=== DATA BELOW ===

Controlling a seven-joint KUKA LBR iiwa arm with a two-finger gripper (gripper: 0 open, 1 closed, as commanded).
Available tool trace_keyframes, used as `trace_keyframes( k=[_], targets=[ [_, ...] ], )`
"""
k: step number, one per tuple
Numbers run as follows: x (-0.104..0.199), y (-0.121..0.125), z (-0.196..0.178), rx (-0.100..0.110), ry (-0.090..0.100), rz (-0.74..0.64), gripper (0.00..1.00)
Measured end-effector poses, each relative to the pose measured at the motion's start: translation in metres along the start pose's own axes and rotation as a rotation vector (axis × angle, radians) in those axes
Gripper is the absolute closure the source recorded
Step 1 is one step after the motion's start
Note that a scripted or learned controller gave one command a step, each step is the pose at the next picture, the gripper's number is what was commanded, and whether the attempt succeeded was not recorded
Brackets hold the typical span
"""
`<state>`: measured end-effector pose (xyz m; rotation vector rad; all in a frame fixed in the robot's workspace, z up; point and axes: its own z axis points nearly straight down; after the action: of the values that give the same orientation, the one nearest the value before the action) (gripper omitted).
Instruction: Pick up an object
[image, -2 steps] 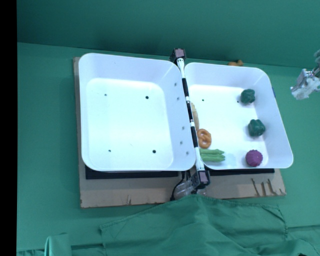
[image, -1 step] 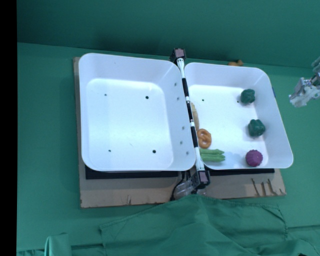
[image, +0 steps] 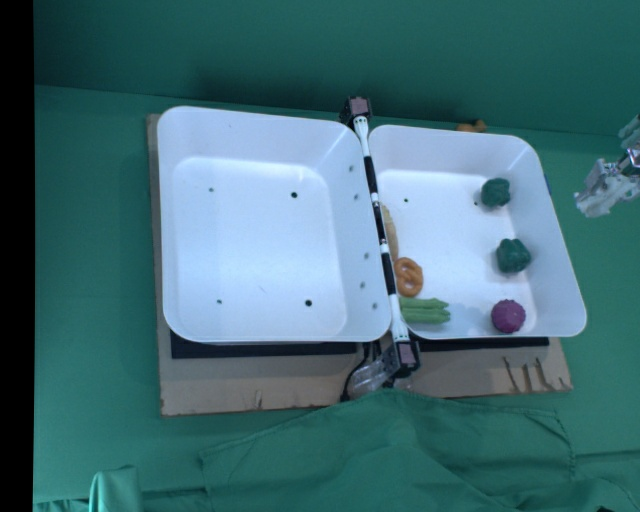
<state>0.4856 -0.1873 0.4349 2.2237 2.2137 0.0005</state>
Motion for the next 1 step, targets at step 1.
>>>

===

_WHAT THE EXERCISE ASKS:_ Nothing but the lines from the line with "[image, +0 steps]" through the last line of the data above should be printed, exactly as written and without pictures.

_WRITTEN ANSWER:_
[image, +0 steps] 
<state>0.4856 -0.1873 0.4349 2.2237 2.2137 0.0005</state>
Motion for the next 1 step, targets at step 1.
>>>

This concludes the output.